The announcement of the nominees for this year’s Primetime Emmy Awards last week ostensibly provided the annual opportunity to measure the pulse of television viewers in an extraordinary year. One which saw more people stuck in front of their small screens than at any time since the devil’s box began to become a standard household item in the 1950s.
When you look at the nominations, however, you soon realise the awards are not really a reflection of the changing tastes of audiences or critics. Rather, they’re a reflection of the predictable preferences of Emmy voters, who tend to place predominantly safe bets on shows that do well at the awards. Occasionally they allow a few newcomers to occupy a slot or two in the nominations categories, before they lose to the usual suspects come the announcement of the awards in September.
Sometimes a year can come along that so upsets the natural order of things that even the Emmys are affected. Looking at this year’s nominations you may be forgiven for initially thinking this has been one of them.
On the diversity front there are a number of actors of colour nominated in all the major acting categories this year, including nominations for Jonathan Majors and Jurnee Smollett from HBO’s Lovecraft Country, making them the first two black actors to be nominated from the same show in the best actor and best actress in a drama series category.
Lovecraft Country, which in spite of much critical acclaim was cancelled after its first season at HBO, earned 16 nominations across all categories and earned acting nominations in each of the available acting categories. That’s encouraging for a show that made some fascinating mileage out of its premise, which took the dodgily racist stories of cult sci-fi/horror writer HP Lovecraft and turned them on their head. But it may be less for its racially challenging content and more for its genre thrills that the show has earned its recognition from Emmy voters.
Sci-fi dominates this year, with shows such as Disney+’s Star Wars universe drama The Mandalorian, Amazon Prime Video’s dark superhero series The Boys and the Marvel Comics Universe series The Falcon and the Winter Soldier picking up nominations.
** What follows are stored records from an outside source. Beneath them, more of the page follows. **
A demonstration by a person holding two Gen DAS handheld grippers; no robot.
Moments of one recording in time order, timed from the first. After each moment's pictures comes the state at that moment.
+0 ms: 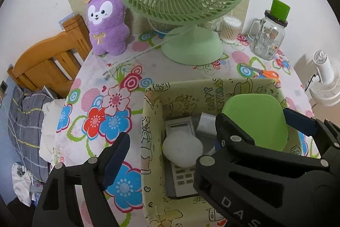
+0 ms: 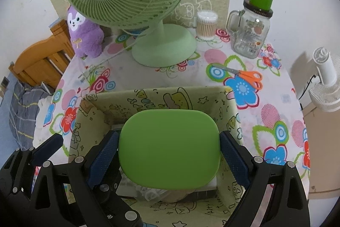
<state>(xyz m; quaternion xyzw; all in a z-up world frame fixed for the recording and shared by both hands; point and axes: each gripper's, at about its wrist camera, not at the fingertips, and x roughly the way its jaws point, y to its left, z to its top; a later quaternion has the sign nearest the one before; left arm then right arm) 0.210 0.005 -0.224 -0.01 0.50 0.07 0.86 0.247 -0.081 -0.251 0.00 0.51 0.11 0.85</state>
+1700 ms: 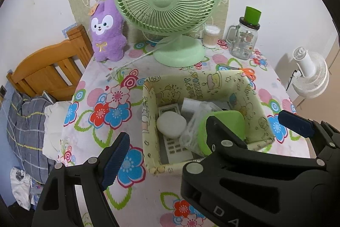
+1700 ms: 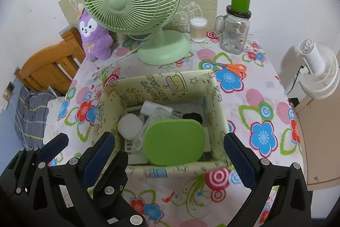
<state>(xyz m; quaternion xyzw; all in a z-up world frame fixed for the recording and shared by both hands) 0.143 -0.006 -0.182 -0.01 0.47 0.03 0.88 0.173 -0.098 -0.204 0.01 0.49 0.10 0.87</state>
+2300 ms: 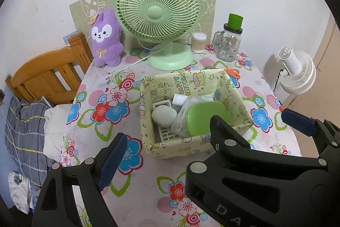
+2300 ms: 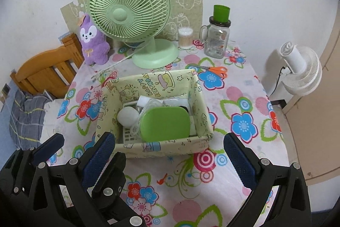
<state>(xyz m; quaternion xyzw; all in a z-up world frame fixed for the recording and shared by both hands) 0.095 -0.012 -0.159 0.00 0.44 0.01 0.90 0.119 -0.108 -0.174 0.00 0.46 0.06 0.89</state>
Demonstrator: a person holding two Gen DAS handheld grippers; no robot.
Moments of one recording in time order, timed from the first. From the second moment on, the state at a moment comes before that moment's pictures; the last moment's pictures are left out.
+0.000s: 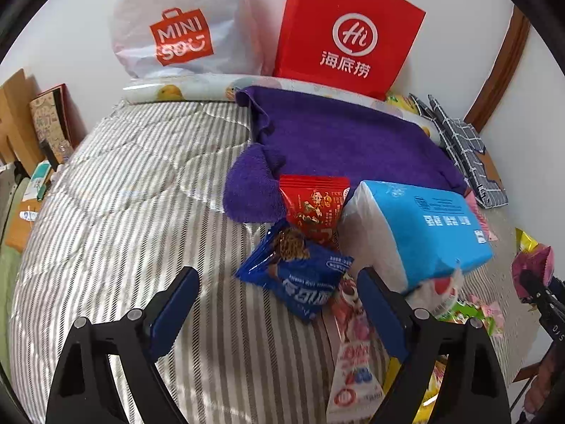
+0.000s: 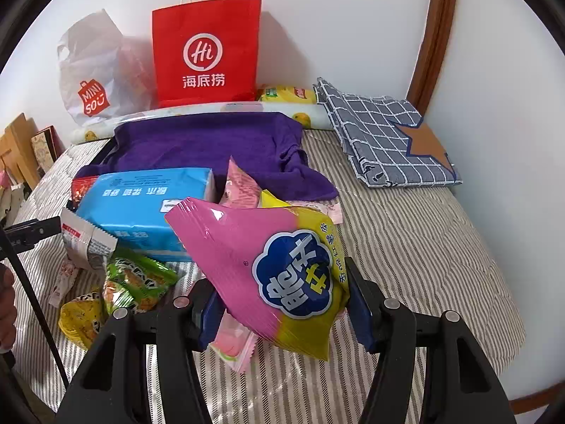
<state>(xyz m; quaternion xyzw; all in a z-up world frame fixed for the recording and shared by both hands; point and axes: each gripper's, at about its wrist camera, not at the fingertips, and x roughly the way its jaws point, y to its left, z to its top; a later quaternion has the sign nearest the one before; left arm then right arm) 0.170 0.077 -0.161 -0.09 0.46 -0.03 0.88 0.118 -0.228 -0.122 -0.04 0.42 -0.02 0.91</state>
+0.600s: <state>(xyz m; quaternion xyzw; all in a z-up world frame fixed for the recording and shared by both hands) 0.176 0.075 -0.168 -0.07 0.48 -0.05 0.88 0.128 -0.238 -0.131 -0.03 0.43 -0.03 0.90</state>
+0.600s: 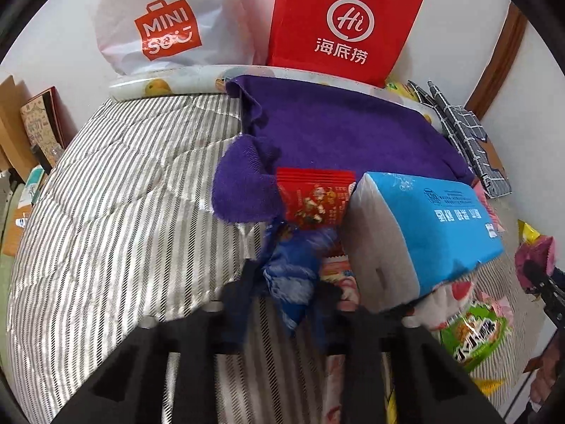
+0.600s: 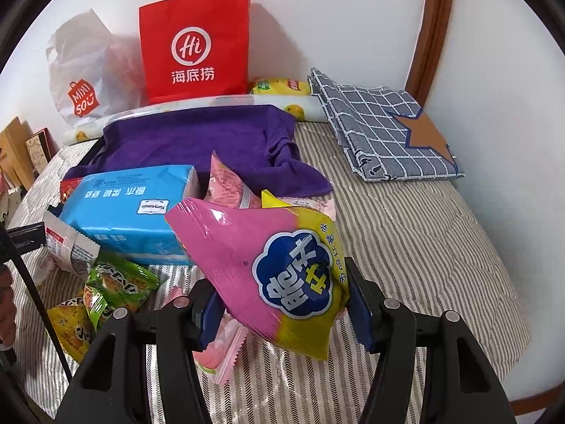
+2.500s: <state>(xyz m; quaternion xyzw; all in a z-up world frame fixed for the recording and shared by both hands) 0.216 0.017 -0.034 -0.07 0.39 -0.13 0.91 0.203 -0.191 -0.010 0.00 0.32 0.15 0.94</state>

Now an Emmy stalwart since it became the first streaming show to win the coveted best drama series award in 2018, Hulu’s The Handmaid’s Tale — more strictly dystopian than straight sci-fi — also earned an expected fistful of nominations. The biggest surprise was the 21 nominations Disney+’s first foray into Marvel Comics Universe WandaVision received, but that’s perhaps more for its homage to classic US television and its blending of sci-fi rather than its adherence to the traditional norms of the genre.
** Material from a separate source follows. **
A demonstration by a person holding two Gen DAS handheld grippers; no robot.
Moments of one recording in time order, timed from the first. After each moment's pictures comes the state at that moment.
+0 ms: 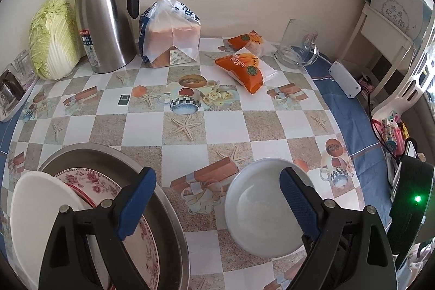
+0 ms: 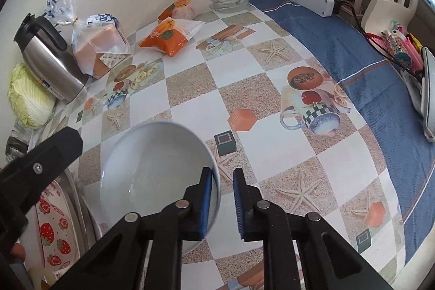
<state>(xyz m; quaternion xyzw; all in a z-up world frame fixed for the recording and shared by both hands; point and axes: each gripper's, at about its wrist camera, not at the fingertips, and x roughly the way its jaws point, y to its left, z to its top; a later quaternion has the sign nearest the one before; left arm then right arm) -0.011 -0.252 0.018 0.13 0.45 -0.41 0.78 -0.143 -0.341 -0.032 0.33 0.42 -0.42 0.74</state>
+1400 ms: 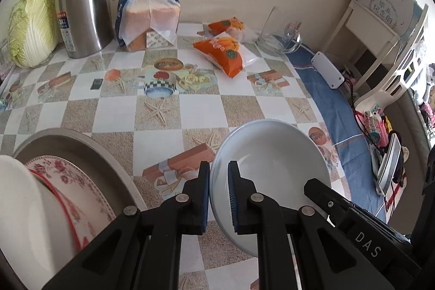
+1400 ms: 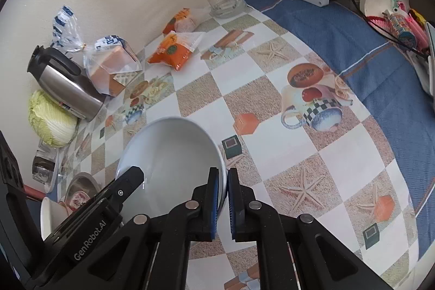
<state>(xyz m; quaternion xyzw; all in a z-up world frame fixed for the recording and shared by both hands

Of the shows and performances that didn’t receive any nods, the biggest disappointments were for Amazon’s The Underground Railroad, which failed to earn a best actress in a limited series nomination for its lead, SA actress Thuso Mbedu, who carried one of the year’s most difficult and relevant shows; and the lack of a nomination for best actor in the same category for Ethan Hawke’s astounding turn in The Good Lord Bird. Likewise, British Oscar-winning director Steve McQueen’s groundbreaking anthology series Small Axe, examining the complex contours of black British life in the 20th century, failed to earn any nominations.